NASA's deep space explorer Osiris-Rex flew on Monday to within a dozen miles of its destination, a skyscraper-sized asteroid believed to hold organic compounds fundamental to life as well as the potential to collide with Earth in about 150 years.
Launched in September 2016, Osiris-Rex embarked on NASA's unprecedented seven-year mission to conduct a close-up survey of the asteroid Bennu, collect a sample from its surface and return that material to Earth for study.
Bennu, a rocky mass roughly a third of a mile wide and shaped like a giant acorn, orbits the sun at roughly the same distance as Earth and is thought to be rich in carbon-based organic molecules dating back to the earliest days of the solar system. Water, another vital component to the evolution of life, may also be trapped in the asteroid's minerals.
Scientists believe that asteroids and comets crashing into early Earth delivered organic compounds and water that seeded the planet for life, and atomic-level analysis of samples from Bennu could help prove that theory.
But there is another, more existential reason to study Bennu.
Scientists estimate there is a one-in-2,700 chance of the asteroid slamming catastrophically into Earth 166 years from now. That probability ranks Bennu No 2 on NASA's catalogue of 72 near-Earth objects potentially capable of hitting the planet.
Osiris-Rex will help scientists understand how heat radiated from the sun is gently steering Bennu on an increasingly menacing course through the solar system. That solar energy is believed to be nudging the asteroid ever closer toward Earth's path each time the asteroid makes its closest approach to our planet every six years.
"By the time we collect the sample in 2020 we will have a much better idea of the probability that Bennu would impact Earth in the next 150 years," mission spokeswoman Erin Morton said.
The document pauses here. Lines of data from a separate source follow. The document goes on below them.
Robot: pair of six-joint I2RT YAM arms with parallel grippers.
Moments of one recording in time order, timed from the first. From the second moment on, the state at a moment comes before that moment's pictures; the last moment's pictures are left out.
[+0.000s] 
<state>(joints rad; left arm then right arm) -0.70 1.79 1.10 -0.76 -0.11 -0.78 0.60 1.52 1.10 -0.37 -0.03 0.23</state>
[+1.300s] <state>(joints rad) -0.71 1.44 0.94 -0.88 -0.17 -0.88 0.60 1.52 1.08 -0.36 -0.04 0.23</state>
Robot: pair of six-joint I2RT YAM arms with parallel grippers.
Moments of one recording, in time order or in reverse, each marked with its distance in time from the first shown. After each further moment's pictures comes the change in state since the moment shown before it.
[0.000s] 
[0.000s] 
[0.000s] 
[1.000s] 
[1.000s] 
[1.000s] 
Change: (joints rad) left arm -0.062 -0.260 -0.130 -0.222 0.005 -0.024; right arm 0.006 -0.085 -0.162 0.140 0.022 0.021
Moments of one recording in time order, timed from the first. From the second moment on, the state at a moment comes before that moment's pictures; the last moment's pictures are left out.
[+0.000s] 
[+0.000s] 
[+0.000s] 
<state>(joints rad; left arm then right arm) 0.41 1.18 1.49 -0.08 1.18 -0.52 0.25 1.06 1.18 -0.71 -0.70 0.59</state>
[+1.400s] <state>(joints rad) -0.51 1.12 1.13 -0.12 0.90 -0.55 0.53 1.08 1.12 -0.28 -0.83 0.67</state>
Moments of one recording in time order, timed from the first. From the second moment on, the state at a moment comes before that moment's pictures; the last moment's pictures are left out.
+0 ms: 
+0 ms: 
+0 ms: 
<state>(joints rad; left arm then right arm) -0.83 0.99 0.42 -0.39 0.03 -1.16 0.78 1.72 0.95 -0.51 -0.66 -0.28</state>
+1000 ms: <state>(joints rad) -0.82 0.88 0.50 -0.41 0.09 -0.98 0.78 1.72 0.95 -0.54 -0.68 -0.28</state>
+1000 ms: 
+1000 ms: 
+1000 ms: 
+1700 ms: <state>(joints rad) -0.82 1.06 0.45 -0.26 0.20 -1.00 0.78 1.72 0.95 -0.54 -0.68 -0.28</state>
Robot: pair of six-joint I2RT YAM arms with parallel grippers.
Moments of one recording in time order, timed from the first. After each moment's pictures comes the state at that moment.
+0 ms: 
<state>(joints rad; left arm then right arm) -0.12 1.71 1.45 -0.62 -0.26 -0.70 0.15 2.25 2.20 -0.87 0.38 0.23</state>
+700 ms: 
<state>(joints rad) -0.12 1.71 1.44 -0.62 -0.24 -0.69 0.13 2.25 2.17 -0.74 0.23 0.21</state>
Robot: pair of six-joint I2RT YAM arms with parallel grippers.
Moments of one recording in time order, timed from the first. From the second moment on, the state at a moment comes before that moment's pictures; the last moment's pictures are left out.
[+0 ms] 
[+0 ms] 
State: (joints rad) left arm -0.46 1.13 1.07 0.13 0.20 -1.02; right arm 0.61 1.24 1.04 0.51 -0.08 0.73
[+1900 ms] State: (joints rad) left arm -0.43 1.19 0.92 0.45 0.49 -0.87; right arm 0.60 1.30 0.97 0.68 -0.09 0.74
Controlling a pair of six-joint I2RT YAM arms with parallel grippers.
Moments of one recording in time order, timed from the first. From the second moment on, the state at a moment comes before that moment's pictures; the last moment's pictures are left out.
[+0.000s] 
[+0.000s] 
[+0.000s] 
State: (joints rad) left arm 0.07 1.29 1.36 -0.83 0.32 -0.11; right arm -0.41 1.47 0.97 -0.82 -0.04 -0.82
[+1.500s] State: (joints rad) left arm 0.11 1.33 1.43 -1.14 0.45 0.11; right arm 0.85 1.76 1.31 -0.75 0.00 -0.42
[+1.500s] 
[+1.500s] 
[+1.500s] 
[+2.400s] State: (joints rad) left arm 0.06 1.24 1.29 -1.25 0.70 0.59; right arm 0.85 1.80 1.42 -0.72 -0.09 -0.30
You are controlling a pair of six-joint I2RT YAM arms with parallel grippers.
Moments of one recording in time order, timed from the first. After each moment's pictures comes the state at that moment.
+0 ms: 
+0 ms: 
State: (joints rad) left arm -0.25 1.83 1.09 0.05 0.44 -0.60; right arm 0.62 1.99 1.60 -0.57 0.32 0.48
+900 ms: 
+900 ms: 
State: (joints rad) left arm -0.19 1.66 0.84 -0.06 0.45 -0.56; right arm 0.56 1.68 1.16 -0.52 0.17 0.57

Scientists have estimated that in 2135 Bennu could pass closer to Earth than the moon, which orbits at a distance of about 250,000 miles, and possibly come closer still some time between 2175 and 2195.
Osiris-Rex reached the "preliminary survey" phase of its mission on Monday, soaring to within 12 miles of the asteroid. The spacecraft will pass just 1.2 miles from Bennu in late December, where it will enter the object's gravitational pull.
From that stage, the spacecraft will begin gradually tightening its orbit around the asteroid, spiralling to within just 6 feet of its surface. Osiris-Rex will then extend its robot arm to snatch a sample of Bennu's terrain in a "touch-and-go" maneuver set for July 2020.
Osiris-Rex will later fly back to Earth, jettisoning a capsule bearing the asteroid specimen for a parachute descent in the Utah desert in September 2023.
NASA is developing a strategy for deflecting Bennu, or any other asteroid found to be on a collision course with Earth, by use of a special spacecraft to slam into the object hard enough to nudge it onto a safer path, said Lindley Johnson, a planetary defence officer with NASA's Science Mission Directorate.
"But this is all dependent on the outcome of a very close approach that Bennu has with Earth in September 2135," Johnson said. "We’ll just need to wait and see. Rather, our great-great-grandchildren will need to see."